Reconstructing lost plates of the Panthalassa Ocean through paleomagnetic data from circum-Pacific accretionary orogens

Abstract

The Panthalassa Ocean, which surrounded the late Paleozoic-early Mesozoic Pangea supercontinent, was underlain by multiple tectonic plates that have since been lost to subduction. In this study, we develop an approach to reconstruct plate motions of this subducted lithosphere utilizing paleomagnetic data from accreted Ocean Plate Stratigraphy (OPS).
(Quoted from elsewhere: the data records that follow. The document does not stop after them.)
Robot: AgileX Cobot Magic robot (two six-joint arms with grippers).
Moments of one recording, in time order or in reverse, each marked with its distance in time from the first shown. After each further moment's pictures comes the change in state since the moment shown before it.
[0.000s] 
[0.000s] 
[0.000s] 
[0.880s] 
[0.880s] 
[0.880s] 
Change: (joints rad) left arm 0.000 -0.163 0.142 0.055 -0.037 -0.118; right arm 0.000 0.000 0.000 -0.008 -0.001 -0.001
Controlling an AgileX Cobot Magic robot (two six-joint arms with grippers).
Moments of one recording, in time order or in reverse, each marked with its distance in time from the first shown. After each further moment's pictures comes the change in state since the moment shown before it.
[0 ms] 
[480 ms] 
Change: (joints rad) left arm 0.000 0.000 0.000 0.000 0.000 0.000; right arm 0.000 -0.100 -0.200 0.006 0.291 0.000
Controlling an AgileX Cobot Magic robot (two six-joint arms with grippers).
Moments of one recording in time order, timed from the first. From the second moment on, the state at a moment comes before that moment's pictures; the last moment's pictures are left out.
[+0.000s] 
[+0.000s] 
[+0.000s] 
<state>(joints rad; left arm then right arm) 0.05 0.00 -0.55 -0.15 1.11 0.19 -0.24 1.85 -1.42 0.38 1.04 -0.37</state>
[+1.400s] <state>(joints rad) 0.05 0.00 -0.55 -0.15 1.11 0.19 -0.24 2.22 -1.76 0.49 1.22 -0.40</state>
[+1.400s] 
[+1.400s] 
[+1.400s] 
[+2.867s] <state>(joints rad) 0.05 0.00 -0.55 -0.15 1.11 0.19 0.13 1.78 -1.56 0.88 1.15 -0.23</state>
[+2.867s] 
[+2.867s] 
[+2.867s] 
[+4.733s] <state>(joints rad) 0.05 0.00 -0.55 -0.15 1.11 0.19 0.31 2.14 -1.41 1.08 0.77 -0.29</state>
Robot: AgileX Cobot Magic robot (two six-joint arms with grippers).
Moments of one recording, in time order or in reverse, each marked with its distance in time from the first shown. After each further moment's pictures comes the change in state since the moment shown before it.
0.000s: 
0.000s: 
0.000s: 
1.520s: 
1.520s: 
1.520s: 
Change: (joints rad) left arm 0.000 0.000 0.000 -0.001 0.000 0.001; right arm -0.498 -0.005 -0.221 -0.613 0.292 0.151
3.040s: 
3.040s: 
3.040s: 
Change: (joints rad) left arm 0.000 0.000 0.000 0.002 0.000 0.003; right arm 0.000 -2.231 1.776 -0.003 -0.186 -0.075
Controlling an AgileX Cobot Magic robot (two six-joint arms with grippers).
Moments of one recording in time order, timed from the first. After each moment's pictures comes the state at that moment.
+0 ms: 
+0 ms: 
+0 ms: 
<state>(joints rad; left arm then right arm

We first establish the boundaries of the Panthalassa domain by using available Indo-Atlantic plate reconstructions and restorations of complex plate boundary deformation at circum-Panthalassa trenches. We reconstruct the Pacific Plate and its conjugates, the Farallon, Phoenix, and Izanagi plates, back to 190 Ma using marine magnetic anomaly records of the modern Pacific. Then, we present new and review published paleomagnetic data from OPS exposed in the accretionary complexes of Cedros Island (Mexico), the Santa Elena Peninsula (Costa Rica), the North Island of New Zealand, and Japan. These data provide paleolatitudinal plate motion components of the Farallon, Phoenix and Izanagi plates, and constrain the trajectories of these plates from their spreading ridges towards the trenches in which they subducted. For 83 to 150 Ma, we use two independent mantle frames to connect the Panthalassa plate system to the Indo-Atlantic plate system and test the feasibility of this approach with the paleomagnetic data. For times prior to 150 Ma, and as far back as Permian time, we reconstruct relative and absolute Panthalassa plate motions such that divergence is maintained between the Izanagi, Farallon and Phoenix plates, convergence is maintained with Pangean continental margins in Japan, Mexico and New Zealand, and paleomagnetic constraints are met. The reconstruction approach developed here enables data-based reconstruction of oceanic plates and plate boundaries in the absence of marine magnetic anomaly data or mantle reference frames, using Ocean Plate Stratigraphy, paleo-magnetism, and constraints on the nature of circum-oceanic plate boundaries. Such an approach is a crucial next step towards quantitative reconstruction of the currently largely unknown tectonic evolution of the Earth9s oceanic domains in deep geological time.